RAW DATA —
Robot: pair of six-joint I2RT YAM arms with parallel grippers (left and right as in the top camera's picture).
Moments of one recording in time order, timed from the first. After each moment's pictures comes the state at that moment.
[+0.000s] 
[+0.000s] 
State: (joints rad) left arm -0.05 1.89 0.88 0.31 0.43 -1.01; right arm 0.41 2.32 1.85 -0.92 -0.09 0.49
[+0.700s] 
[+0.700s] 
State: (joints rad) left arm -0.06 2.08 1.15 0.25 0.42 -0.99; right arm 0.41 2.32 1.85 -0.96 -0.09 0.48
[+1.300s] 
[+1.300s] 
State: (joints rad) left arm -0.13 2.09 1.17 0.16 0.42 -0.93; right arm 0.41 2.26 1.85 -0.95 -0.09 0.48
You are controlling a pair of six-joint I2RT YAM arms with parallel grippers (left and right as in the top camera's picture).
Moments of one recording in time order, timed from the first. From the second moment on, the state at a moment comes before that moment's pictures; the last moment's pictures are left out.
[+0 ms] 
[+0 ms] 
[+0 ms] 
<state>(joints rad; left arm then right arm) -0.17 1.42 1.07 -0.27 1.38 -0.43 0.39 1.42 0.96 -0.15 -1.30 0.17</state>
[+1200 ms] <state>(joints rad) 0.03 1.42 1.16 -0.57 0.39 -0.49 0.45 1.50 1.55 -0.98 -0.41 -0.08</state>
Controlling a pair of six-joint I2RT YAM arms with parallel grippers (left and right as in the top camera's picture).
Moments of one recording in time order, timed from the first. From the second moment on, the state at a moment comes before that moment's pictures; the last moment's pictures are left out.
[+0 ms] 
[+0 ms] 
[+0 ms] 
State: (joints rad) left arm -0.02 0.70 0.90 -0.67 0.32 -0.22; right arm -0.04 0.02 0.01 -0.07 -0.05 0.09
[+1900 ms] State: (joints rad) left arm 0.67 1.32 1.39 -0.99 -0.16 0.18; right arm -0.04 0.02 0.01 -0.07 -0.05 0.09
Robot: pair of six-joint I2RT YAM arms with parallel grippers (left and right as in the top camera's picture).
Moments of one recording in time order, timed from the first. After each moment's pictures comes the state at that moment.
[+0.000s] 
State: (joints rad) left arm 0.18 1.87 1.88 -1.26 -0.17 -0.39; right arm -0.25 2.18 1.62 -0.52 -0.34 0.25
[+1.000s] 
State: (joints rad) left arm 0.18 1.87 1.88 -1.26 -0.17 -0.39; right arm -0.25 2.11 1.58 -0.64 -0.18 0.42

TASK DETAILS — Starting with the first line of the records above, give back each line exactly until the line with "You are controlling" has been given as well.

OUTPUT BELOW —
Robot: pair of six-joint I2RT YAM arms with parallel grippers (left and right as in the top camera's picture).
Moments of one recording in time order, timed from the first. After each moment's pictures comes the state at that moment.
[+0.000s] 
[+0.000s] 
State: (joints rad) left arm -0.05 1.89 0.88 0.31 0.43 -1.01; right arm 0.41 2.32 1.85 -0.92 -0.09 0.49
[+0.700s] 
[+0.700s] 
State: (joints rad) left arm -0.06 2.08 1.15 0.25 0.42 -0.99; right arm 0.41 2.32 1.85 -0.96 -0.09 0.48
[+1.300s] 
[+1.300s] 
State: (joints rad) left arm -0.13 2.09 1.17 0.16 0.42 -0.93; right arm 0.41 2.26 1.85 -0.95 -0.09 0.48
You are controlling a pair of six-joint I2RT YAM arms with parallel grippers (left and right as in the top camera's picture).

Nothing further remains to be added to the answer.